PROBLEM DESCRIPTION
Below are some records. Return exactly the lines from the one with "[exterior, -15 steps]" to the one with "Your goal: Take", and nothing else.

Dataset excerpts
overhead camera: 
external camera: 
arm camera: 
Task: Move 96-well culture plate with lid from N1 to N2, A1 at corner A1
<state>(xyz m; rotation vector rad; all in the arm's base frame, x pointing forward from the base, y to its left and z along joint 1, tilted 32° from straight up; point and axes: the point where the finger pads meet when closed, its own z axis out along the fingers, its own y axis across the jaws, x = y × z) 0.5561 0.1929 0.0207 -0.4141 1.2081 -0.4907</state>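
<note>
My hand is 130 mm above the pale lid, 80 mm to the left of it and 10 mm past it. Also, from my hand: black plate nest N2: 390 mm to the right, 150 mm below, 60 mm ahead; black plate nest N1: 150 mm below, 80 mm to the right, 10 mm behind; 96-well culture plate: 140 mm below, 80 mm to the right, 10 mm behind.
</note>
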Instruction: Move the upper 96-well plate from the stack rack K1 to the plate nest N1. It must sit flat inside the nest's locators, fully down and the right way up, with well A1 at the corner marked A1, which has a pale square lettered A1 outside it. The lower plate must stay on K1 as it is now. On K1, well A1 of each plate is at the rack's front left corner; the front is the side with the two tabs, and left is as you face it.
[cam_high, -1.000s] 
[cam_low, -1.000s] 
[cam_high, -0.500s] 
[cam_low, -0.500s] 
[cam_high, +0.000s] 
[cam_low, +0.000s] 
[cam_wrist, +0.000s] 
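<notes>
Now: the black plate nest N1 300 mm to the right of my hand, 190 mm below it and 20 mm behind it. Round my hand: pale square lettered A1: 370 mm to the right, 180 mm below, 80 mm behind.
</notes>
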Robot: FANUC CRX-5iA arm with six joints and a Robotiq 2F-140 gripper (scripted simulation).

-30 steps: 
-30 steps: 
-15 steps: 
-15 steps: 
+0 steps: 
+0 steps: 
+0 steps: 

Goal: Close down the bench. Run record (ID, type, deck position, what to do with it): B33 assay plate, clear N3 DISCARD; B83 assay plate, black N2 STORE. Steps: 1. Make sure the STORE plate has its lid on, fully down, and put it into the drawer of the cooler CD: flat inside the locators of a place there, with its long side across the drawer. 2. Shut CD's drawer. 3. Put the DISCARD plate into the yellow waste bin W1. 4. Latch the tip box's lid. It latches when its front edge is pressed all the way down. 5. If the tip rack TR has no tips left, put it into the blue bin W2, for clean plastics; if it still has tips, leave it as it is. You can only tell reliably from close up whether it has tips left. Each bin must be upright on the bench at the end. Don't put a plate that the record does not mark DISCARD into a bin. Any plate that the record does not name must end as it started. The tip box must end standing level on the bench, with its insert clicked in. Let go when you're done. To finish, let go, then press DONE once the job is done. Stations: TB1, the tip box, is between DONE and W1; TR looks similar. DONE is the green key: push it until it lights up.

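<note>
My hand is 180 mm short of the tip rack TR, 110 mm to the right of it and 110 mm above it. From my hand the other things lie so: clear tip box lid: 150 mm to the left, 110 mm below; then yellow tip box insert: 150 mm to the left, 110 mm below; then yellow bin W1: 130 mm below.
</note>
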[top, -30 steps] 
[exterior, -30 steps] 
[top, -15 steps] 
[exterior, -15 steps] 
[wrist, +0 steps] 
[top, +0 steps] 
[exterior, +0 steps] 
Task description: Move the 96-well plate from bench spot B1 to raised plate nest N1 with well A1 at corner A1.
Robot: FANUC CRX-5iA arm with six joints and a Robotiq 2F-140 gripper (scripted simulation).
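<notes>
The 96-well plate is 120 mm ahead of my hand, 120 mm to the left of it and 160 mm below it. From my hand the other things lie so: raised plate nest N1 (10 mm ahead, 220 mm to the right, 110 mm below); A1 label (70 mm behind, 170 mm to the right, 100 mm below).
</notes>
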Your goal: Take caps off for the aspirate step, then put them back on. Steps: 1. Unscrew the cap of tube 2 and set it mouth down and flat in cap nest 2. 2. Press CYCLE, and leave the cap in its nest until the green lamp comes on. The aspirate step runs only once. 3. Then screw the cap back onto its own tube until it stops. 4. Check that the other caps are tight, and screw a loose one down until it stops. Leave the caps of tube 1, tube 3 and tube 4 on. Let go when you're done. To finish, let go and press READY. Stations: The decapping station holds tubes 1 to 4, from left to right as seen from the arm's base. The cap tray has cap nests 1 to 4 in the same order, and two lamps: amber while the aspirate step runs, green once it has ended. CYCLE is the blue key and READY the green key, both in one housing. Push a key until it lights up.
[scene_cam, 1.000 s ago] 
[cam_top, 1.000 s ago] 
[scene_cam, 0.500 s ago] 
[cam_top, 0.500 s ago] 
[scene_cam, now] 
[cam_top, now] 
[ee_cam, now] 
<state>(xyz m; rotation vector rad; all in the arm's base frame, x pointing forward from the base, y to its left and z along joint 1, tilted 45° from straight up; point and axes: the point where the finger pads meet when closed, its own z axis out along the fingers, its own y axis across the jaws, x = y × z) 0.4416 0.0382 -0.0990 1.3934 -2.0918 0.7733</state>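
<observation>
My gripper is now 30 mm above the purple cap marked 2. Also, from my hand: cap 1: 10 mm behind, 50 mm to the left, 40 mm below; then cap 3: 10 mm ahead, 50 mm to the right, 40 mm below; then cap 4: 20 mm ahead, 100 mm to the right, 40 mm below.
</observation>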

SOLUTION BELOW
[exterior, -15 steps] 
[wrist, +0 steps] 
[top, +0 steps] 
[exterior, +0 steps] 
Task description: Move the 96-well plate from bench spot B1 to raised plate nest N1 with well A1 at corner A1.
Robot: FANUC CRX-5iA arm with six joints and a Robotiq 2F-140 gripper (scripted simulation).
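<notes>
The 96-well plate is 120 mm ahead of my hand, 120 mm to the left of it and 160 mm below it. From my hand the other things lie so: raised plate nest N1 (10 mm ahead, 220 mm to the right, 110 mm below); A1 label (70 mm behind, 170 mm to the right, 100 mm below).
</notes>
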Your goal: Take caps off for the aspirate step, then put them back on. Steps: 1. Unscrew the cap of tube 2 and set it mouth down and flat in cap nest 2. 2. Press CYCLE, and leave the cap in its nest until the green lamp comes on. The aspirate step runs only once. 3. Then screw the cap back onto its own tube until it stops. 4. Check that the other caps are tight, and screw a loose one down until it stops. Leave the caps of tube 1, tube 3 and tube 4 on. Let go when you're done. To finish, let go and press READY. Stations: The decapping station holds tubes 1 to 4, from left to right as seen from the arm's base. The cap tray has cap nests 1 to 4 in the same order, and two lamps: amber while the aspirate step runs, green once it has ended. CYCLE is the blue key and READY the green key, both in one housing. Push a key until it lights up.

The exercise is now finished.